> _Directions_: Line by line, count where the string "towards" appears in the listing, then give the number of such lines alone.

********************

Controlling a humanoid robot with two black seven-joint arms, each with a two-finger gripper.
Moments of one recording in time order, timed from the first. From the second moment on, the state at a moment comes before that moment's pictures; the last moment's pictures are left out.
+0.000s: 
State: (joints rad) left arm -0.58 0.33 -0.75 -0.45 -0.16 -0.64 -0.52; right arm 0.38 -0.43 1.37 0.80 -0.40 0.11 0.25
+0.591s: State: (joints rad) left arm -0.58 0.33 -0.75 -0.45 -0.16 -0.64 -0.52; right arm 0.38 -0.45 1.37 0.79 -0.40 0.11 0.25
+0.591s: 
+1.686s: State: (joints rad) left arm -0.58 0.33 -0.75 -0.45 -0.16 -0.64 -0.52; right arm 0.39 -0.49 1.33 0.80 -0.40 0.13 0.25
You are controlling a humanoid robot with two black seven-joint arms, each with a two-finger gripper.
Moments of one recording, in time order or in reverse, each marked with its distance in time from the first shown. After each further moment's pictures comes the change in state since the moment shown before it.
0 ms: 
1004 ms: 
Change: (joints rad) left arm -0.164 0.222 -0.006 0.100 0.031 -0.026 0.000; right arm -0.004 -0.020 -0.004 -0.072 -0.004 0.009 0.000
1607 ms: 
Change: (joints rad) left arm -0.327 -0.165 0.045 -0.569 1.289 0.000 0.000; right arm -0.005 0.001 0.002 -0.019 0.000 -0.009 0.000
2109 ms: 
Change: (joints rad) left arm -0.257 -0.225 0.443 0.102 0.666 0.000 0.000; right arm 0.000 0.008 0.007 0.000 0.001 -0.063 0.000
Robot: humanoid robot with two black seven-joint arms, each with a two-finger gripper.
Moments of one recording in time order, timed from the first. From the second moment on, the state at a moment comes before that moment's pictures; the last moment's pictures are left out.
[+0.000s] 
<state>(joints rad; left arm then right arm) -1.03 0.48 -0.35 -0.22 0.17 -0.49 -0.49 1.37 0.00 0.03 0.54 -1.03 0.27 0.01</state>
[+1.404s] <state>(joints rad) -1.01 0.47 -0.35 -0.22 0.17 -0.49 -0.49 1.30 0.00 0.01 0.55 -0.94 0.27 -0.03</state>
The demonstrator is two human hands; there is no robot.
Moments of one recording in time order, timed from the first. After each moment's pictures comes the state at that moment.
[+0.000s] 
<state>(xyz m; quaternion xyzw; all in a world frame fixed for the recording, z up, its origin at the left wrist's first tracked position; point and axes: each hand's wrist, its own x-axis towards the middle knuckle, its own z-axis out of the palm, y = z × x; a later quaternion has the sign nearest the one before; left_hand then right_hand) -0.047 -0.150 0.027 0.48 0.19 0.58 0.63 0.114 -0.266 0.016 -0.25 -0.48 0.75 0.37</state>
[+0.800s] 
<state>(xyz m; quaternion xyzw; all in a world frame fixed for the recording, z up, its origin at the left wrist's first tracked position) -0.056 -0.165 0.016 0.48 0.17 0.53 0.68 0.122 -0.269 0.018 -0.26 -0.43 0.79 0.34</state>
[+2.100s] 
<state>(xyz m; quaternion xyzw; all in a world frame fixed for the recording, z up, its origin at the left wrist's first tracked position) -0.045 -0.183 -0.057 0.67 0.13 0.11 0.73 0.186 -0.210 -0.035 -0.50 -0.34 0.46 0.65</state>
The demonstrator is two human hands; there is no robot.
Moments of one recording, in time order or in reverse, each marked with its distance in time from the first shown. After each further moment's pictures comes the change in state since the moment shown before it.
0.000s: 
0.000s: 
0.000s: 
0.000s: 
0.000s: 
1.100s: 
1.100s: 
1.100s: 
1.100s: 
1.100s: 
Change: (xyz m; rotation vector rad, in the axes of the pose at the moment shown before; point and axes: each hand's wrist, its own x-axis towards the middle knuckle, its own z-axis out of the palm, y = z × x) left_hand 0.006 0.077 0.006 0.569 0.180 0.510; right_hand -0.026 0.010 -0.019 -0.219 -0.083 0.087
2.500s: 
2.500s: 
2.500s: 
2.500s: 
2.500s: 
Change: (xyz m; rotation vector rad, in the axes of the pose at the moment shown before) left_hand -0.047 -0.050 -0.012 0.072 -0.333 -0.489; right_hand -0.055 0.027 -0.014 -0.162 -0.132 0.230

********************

> _Your response_: 2